### Available data
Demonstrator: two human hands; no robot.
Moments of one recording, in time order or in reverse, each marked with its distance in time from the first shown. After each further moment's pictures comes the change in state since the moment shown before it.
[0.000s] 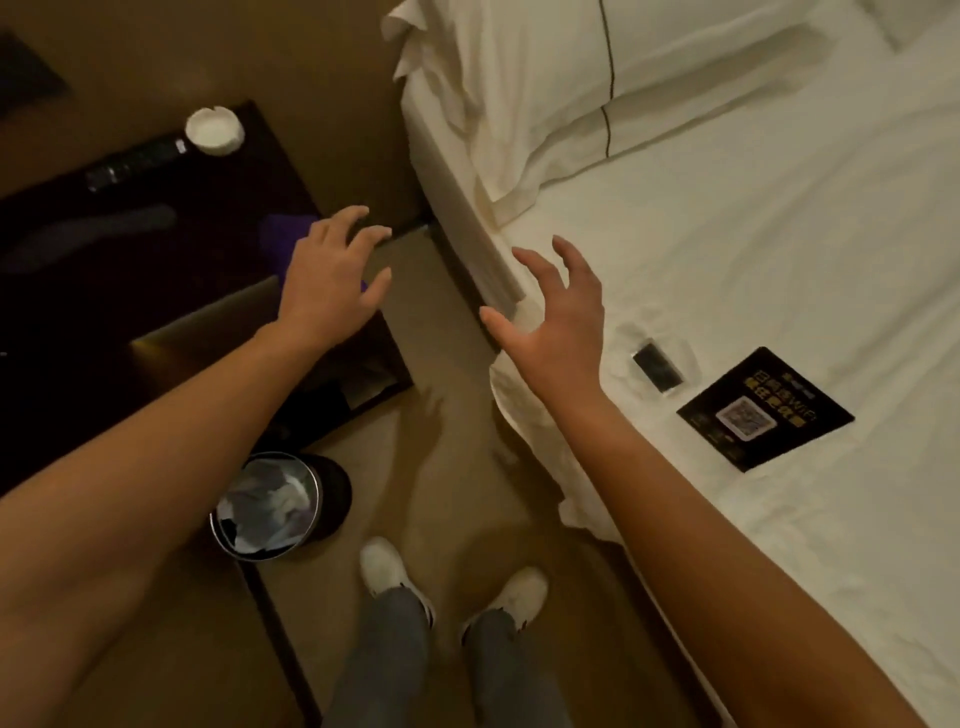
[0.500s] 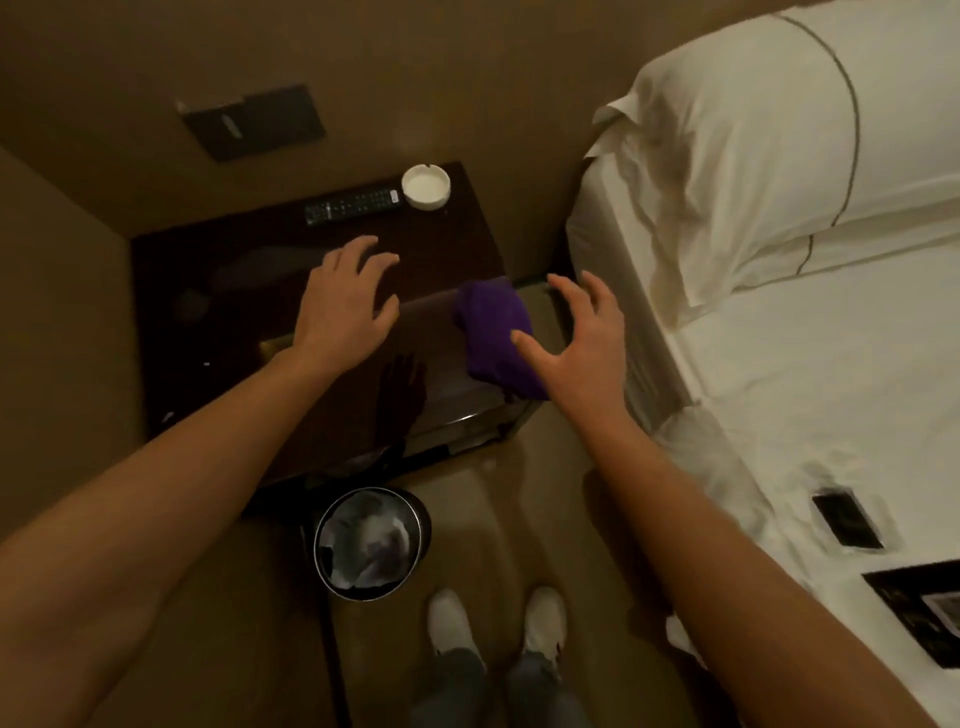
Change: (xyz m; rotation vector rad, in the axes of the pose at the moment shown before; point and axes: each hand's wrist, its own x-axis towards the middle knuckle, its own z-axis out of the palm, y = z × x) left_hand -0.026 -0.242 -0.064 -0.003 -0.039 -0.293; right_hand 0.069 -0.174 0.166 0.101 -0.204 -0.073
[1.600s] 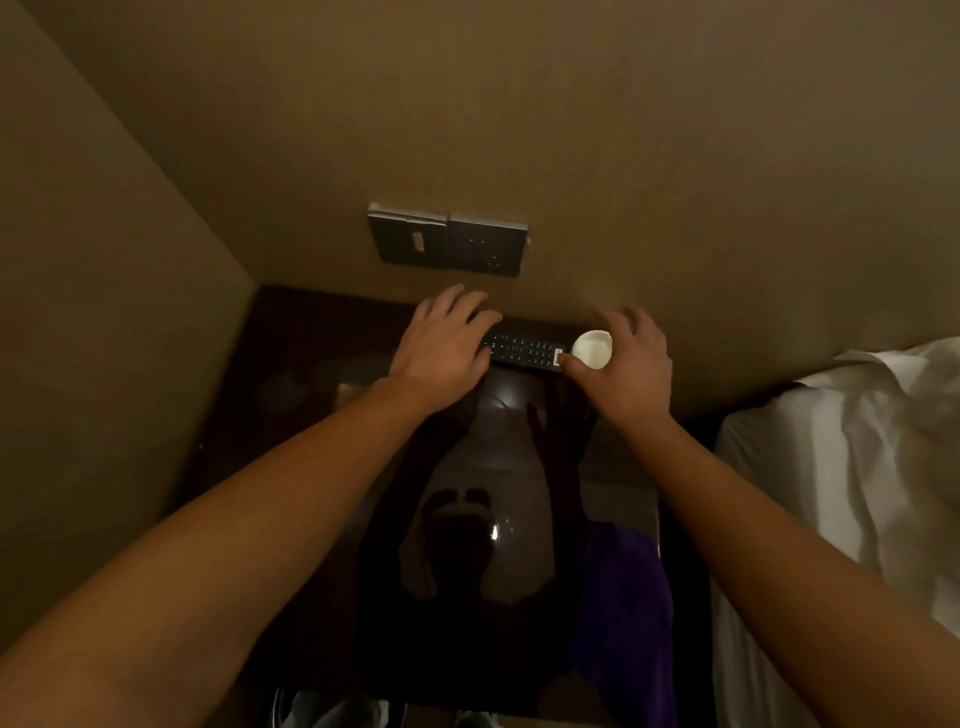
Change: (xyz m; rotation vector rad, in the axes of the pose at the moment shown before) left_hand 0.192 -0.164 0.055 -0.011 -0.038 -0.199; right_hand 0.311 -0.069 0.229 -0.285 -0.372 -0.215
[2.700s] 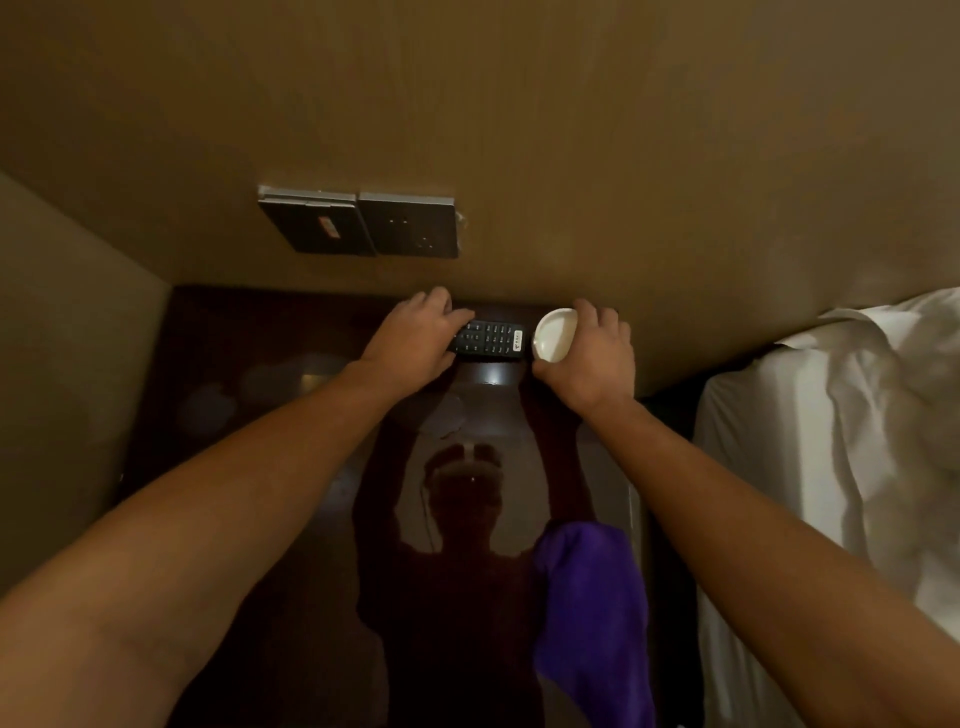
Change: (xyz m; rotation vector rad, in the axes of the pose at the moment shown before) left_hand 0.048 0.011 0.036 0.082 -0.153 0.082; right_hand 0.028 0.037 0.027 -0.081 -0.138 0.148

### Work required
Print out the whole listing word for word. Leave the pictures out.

### Written reply
Demonstrator: two human hands; no robot.
Moments of one recording, in time order or in reverse, each marked with its distance in time from the first shown. After each further moment's pictures comes the change in state since the moment shown before it.
[0.000s] 
[0.500s] 
Change: (xyz m; rotation vector rad, in the axes of the pose at the moment shown before; point and axes: each hand's wrist, its own x-axis towards the middle knuckle, its own z-axis out of the palm, y = z × x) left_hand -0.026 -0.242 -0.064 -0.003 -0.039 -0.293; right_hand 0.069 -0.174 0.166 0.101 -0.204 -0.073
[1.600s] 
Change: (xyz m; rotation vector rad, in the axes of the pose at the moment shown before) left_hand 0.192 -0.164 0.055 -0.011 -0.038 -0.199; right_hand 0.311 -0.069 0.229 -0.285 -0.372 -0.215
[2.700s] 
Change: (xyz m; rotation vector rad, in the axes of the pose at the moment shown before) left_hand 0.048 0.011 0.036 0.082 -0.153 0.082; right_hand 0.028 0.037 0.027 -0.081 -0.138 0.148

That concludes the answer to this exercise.